Topic

RECENT INTERNAL REVENUE SERVICE DEVELOPMENTS:
THE TAXPAYERS BILL OF RIGHTS ACT -- P.L. 104-168
Signed into law: July 30, 1996
Effective: immediately

Summary

The Taxpayers Bill of Rights Act allows the Internal Revenue Service (IRS) to fine a tax-exempt hospital for certain tax-law indiscretions. Previously, the IRS could only strip the institution of its tax-exempt status. Now, the law permits the IRS to level financial penalties on hospital officials or others with influence over decision making who are engaged in improper financial transactions, and contains new financial disclosure requirements for tax-exempt organizations.

The law:

  • Allows the IRS to impose a penalty when it finds that an individual received excess benefit (for example, unreasonable compensation or a transaction exceeding more than "fair market" value). The penalty is 25 percent of the amount of the excess benefit. And, the IRS can impose an excise tax of 10 percent of the excess benefit, up to $10,000, on managers who approve these transactions. The law applies to all transactions that have occurred since Sept. 14, 1995.
  • Requires tax-exempt hospitals to respond within 30 days to any written request for copies of their Form 990. Hospitals must provide copies of those forms without charge, other than a reasonable fee for reproduction and mailing.

Implications for hospitals and health systems

The new penalty for tax-law violations permits the IRS to take a more realistic approach to cases involving misuse of not-for-profit funds. The IRS rarely revoked a hospital's tax-exempt status when responding to private inurement violations. Now, the agency has a statutory tool to correct those problems.

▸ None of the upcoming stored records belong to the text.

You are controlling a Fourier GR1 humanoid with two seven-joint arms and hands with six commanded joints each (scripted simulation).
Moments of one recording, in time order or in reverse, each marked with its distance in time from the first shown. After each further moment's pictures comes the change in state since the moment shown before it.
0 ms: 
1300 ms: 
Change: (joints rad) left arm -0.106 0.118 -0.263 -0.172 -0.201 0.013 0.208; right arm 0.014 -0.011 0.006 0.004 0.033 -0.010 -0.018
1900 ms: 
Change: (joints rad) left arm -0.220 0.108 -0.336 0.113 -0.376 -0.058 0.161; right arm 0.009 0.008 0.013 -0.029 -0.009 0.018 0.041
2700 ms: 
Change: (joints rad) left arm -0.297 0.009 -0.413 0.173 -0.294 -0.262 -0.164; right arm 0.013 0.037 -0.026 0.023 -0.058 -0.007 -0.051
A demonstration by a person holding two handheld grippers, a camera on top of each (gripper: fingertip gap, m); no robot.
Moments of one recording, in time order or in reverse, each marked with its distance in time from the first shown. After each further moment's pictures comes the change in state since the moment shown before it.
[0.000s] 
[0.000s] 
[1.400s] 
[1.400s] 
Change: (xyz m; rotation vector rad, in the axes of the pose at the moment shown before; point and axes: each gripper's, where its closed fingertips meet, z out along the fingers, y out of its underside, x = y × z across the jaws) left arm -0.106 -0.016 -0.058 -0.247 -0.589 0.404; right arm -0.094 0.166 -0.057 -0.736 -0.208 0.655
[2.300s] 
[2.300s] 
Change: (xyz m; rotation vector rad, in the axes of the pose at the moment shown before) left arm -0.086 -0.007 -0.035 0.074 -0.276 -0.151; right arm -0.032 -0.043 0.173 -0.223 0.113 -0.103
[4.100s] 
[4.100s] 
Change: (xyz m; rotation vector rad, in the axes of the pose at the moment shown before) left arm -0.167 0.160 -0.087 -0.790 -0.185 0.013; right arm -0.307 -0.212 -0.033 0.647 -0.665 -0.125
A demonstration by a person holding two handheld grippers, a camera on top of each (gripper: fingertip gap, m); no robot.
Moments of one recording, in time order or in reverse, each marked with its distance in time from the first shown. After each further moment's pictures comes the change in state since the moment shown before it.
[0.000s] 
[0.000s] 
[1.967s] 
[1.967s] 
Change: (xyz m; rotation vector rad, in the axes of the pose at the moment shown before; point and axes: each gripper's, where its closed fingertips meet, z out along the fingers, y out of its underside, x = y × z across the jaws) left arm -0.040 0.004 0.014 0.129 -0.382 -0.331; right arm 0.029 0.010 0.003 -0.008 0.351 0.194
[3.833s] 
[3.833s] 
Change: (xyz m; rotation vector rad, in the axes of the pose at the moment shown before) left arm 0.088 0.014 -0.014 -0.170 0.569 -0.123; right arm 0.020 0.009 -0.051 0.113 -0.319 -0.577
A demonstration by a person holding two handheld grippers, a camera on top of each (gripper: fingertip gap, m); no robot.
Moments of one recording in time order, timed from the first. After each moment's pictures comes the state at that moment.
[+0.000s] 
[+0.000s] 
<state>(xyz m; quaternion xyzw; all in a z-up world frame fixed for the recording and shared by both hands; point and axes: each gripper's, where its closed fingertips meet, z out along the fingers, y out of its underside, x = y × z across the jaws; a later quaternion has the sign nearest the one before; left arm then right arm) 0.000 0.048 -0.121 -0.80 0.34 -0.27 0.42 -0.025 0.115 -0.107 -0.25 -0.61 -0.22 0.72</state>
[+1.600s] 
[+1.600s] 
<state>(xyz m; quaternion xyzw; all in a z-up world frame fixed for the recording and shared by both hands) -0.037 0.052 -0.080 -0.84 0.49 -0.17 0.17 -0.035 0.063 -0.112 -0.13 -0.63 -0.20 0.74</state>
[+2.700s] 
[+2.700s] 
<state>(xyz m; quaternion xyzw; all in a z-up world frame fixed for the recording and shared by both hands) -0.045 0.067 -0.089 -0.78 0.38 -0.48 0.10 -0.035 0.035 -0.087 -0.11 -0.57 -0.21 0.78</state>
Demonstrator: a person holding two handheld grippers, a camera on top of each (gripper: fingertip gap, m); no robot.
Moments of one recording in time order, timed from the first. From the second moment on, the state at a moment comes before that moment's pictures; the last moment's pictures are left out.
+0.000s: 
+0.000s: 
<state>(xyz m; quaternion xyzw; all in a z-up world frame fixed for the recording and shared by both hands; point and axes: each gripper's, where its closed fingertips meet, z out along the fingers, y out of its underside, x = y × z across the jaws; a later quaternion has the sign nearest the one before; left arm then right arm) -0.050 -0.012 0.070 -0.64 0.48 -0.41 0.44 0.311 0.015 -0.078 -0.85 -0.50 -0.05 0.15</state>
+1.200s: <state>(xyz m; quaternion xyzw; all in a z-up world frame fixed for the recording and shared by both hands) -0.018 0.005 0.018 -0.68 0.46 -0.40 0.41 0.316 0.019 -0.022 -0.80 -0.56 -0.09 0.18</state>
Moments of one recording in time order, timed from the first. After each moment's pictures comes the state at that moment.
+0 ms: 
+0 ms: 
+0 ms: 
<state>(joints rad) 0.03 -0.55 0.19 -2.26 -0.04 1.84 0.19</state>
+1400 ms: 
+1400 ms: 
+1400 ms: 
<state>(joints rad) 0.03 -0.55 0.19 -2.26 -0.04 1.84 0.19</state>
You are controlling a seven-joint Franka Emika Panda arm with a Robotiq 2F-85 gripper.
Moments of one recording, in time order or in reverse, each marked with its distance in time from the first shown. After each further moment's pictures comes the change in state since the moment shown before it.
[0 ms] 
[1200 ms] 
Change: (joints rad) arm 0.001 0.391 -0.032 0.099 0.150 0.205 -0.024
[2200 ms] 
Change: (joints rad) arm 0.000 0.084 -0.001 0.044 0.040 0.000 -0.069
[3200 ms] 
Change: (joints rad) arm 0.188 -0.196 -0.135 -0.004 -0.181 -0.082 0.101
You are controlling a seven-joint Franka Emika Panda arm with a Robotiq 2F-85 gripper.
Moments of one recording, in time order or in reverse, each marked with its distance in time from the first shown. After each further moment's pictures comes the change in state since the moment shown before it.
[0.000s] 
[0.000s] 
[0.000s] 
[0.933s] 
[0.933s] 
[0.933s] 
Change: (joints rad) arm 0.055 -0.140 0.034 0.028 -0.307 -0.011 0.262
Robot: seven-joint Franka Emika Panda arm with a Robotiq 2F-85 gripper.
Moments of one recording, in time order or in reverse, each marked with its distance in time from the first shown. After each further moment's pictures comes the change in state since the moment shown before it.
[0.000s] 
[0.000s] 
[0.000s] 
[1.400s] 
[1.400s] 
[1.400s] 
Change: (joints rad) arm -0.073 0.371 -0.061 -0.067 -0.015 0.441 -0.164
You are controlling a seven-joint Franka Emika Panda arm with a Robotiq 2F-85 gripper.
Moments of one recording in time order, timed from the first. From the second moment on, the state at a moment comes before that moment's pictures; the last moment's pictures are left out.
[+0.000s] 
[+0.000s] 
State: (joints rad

Congress, in a report accompanying the new legislation, gives hospital transactions a "presumption of reasonableness" when they are approved by an independent board; comparable to terms paid by other organizations for comparable positions; justified by appraisals, surveys or other evidence; and documented in the organization's records. We urge exempt hospitals to take advantage of this approach to support their actions and policies.

Bottom line: The new law allows the IRS to fine people for doing wrong without endangering the tax exemption of the hospital. As for the new Form 990 disclosure requirements, failure to comply will result in a daily fine of $20, up to a maximum $10,000.

Topic

RECENT INTERNAL REVENUE SERVICE DEVELOPMENTS: PHYSICIAN PARTICIPATION IN GOVERNANCE

Summary

Through both formal and informal means, the Internal Revenue Service (IRS) has announced it will no longer apply its "80/20 rule," which limits physician participation on hospital or health system governing boards to 20 percent of the board's total membership. Instead, the IRS is relying on hospitals to put in place effective conflict-of-interest policies that help ensure the organization is serving the community's interests. The agency views these policies as a way to make sure that people who have influence over the organization's decisions are not able to use that influence to inappropriately benefit themselves.

The IRS may never issue a single policy statement regarding this issue for use in the field. Instead, as has been the practice for several years, IRS officials have made speeches outlining their intention regarding the 80/20 rule. In addition, the IRS has described components of an adequate hospital conflict-of-interest program in its draft "IRS Community Board and Conflict of Interest Policy." In final form, this document will be used by IRS agents for guidance in enforcement. The IRS will call on hospitals to periodically review their operations, particularly compensation arrangements, acquisition of physician practices, and joint ventures and partnerships, to make sure they are consistent with their community service.

Implications for hospitals and health systems

The new IRS approach will remove a major stumbling block to integrating with physicians. Focus on a conflict-of-interest policy reinforces the importance of the board's role and promotes self-policing within the organization.